▸ YOUR OBJECTIVE
Below is a set of entries; copy all of them exactly.
EXERCISE MATERIAL START
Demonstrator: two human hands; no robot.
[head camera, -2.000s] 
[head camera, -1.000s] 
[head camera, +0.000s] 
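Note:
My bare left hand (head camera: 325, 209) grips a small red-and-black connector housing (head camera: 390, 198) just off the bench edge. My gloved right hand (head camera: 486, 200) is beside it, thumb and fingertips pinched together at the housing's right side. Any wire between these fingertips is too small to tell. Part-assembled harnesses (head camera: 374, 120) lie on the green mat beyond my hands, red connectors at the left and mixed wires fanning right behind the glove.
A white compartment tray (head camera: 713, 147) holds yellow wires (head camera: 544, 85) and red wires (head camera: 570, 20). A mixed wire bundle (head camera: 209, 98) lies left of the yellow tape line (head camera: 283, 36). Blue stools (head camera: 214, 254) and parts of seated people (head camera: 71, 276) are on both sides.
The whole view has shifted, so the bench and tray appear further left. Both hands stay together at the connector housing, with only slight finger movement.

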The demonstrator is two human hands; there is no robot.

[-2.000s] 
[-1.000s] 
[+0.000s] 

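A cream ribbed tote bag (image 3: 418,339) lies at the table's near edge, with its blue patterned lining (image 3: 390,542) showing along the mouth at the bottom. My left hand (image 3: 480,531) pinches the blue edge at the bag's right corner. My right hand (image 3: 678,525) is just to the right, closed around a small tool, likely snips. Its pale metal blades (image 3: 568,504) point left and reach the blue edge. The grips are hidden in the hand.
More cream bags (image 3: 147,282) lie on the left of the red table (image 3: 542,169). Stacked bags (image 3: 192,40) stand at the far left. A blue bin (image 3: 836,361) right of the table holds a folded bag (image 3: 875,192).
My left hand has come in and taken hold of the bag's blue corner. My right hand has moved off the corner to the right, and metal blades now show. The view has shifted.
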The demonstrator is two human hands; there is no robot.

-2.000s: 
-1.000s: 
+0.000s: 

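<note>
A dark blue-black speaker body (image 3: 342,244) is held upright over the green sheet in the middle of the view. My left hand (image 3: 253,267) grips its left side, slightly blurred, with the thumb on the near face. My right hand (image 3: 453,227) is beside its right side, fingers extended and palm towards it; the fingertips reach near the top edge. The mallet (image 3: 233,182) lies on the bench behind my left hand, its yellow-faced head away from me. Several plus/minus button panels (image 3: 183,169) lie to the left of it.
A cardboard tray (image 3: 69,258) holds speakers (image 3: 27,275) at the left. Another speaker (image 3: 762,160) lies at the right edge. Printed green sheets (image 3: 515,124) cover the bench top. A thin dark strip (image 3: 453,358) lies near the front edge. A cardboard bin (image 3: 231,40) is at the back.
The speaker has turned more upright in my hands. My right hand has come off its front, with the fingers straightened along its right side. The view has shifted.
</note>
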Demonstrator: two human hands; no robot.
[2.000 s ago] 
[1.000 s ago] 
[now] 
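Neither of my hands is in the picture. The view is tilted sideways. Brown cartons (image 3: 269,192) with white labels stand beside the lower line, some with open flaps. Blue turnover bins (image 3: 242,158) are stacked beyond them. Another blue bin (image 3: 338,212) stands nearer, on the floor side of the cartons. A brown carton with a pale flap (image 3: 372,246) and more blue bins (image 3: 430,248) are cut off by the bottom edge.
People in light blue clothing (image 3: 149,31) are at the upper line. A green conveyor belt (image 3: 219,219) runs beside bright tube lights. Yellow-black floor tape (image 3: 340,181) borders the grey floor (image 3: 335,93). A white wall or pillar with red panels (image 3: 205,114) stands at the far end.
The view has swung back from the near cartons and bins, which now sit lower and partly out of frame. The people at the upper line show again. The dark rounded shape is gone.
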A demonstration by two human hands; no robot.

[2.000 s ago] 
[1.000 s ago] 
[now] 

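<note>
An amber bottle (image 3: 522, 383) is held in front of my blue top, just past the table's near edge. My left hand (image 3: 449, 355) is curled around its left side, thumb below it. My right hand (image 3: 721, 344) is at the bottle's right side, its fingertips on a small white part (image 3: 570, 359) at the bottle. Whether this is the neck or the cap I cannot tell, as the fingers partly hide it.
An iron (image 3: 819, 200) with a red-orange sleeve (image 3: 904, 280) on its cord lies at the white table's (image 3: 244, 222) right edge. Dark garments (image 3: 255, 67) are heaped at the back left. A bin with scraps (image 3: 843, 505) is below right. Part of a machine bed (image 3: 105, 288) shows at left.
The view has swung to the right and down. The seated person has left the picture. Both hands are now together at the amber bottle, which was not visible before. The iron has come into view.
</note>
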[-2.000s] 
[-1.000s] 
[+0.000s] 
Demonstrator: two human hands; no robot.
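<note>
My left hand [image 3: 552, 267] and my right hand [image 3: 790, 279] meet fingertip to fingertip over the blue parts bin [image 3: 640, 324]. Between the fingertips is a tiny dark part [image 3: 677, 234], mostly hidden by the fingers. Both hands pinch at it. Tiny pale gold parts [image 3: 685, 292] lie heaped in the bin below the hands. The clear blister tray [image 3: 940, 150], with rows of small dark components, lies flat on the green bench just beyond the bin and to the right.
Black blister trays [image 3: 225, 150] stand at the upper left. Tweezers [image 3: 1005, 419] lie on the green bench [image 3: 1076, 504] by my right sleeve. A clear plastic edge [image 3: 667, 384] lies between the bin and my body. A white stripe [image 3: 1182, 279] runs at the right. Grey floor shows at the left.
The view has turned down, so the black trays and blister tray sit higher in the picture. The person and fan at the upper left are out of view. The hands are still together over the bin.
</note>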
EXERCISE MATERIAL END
▸ REPLY TO THE EXERCISE
Demonstrator: two human hands; no robot.
[head camera, -2.000s] 
[head camera, -1.000s] 
[head camera, +0.000s] 
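Note:
My bare left hand (head camera: 325, 209) grips a small red-and-black connector housing (head camera: 390, 198) just off the bench edge. My gloved right hand (head camera: 486, 200) is beside it, thumb and fingertips pinched together at the housing's right side. Any wire between these fingertips is too small to tell. Part-assembled harnesses (head camera: 374, 120) lie on the green mat beyond my hands, red connectors at the left and mixed wires fanning right behind the glove.
A white compartment tray (head camera: 713, 147) holds yellow wires (head camera: 544, 85) and red wires (head camera: 570, 20). A mixed wire bundle (head camera: 209, 98) lies left of the yellow tape line (head camera: 283, 36). Blue stools (head camera: 214, 254) and parts of seated people (head camera: 71, 276) are on both sides.
The whole view has shifted, so the bench and tray appear further left. Both hands stay together at the connector housing, with only slight finger movement.
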
The demonstrator is two human hands; there is no robot.

[-2.000s] 
[-1.000s] 
[+0.000s] 

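A cream ribbed tote bag (image 3: 418,339) lies at the table's near edge, with its blue patterned lining (image 3: 390,542) showing along the mouth at the bottom. My left hand (image 3: 480,531) pinches the blue edge at the bag's right corner. My right hand (image 3: 678,525) is just to the right, closed around a small tool, likely snips. Its pale metal blades (image 3: 568,504) point left and reach the blue edge. The grips are hidden in the hand.
More cream bags (image 3: 147,282) lie on the left of the red table (image 3: 542,169). Stacked bags (image 3: 192,40) stand at the far left. A blue bin (image 3: 836,361) right of the table holds a folded bag (image 3: 875,192).
My left hand has come in and taken hold of the bag's blue corner. My right hand has moved off the corner to the right, and metal blades now show. The view has shifted.
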The demonstrator is two human hands; there is no robot.

-2.000s: 
-1.000s: 
+0.000s: 

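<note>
A dark blue-black speaker body (image 3: 342,244) is held upright over the green sheet in the middle of the view. My left hand (image 3: 253,267) grips its left side, slightly blurred, with the thumb on the near face. My right hand (image 3: 453,227) is beside its right side, fingers extended and palm towards it; the fingertips reach near the top edge. The mallet (image 3: 233,182) lies on the bench behind my left hand, its yellow-faced head away from me. Several plus/minus button panels (image 3: 183,169) lie to the left of it.
A cardboard tray (image 3: 69,258) holds speakers (image 3: 27,275) at the left. Another speaker (image 3: 762,160) lies at the right edge. Printed green sheets (image 3: 515,124) cover the bench top. A thin dark strip (image 3: 453,358) lies near the front edge. A cardboard bin (image 3: 231,40) is at the back.
The speaker has turned more upright in my hands. My right hand has come off its front, with the fingers straightened along its right side. The view has shifted.
</note>
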Demonstrator: two human hands; no robot.
[2.000 s ago] 
[1.000 s ago] 
[now] 
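Neither of my hands is in the picture. The view is tilted sideways. Brown cartons (image 3: 269,192) with white labels stand beside the lower line, some with open flaps. Blue turnover bins (image 3: 242,158) are stacked beyond them. Another blue bin (image 3: 338,212) stands nearer, on the floor side of the cartons. A brown carton with a pale flap (image 3: 372,246) and more blue bins (image 3: 430,248) are cut off by the bottom edge.
People in light blue clothing (image 3: 149,31) are at the upper line. A green conveyor belt (image 3: 219,219) runs beside bright tube lights. Yellow-black floor tape (image 3: 340,181) borders the grey floor (image 3: 335,93). A white wall or pillar with red panels (image 3: 205,114) stands at the far end.
The view has swung back from the near cartons and bins, which now sit lower and partly out of frame. The people at the upper line show again. The dark rounded shape is gone.
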A demonstration by two human hands; no robot.

[2.000 s ago] 
[1.000 s ago] 
[now] 

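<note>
An amber bottle (image 3: 522, 383) is held in front of my blue top, just past the table's near edge. My left hand (image 3: 449, 355) is curled around its left side, thumb below it. My right hand (image 3: 721, 344) is at the bottle's right side, its fingertips on a small white part (image 3: 570, 359) at the bottle. Whether this is the neck or the cap I cannot tell, as the fingers partly hide it.
An iron (image 3: 819, 200) with a red-orange sleeve (image 3: 904, 280) on its cord lies at the white table's (image 3: 244, 222) right edge. Dark garments (image 3: 255, 67) are heaped at the back left. A bin with scraps (image 3: 843, 505) is below right. Part of a machine bed (image 3: 105, 288) shows at left.
The view has swung to the right and down. The seated person has left the picture. Both hands are now together at the amber bottle, which was not visible before. The iron has come into view.
</note>
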[-2.000s] 
[-1.000s] 
[+0.000s] 
Demonstrator: two human hands; no robot.
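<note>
My left hand [image 3: 552, 267] and my right hand [image 3: 790, 279] meet fingertip to fingertip over the blue parts bin [image 3: 640, 324]. Between the fingertips is a tiny dark part [image 3: 677, 234], mostly hidden by the fingers. Both hands pinch at it. Tiny pale gold parts [image 3: 685, 292] lie heaped in the bin below the hands. The clear blister tray [image 3: 940, 150], with rows of small dark components, lies flat on the green bench just beyond the bin and to the right.
Black blister trays [image 3: 225, 150] stand at the upper left. Tweezers [image 3: 1005, 419] lie on the green bench [image 3: 1076, 504] by my right sleeve. A clear plastic edge [image 3: 667, 384] lies between the bin and my body. A white stripe [image 3: 1182, 279] runs at the right. Grey floor shows at the left.
The view has turned down, so the black trays and blister tray sit higher in the picture. The person and fan at the upper left are out of view. The hands are still together over the bin.
</note>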

No more work is needed on this answer.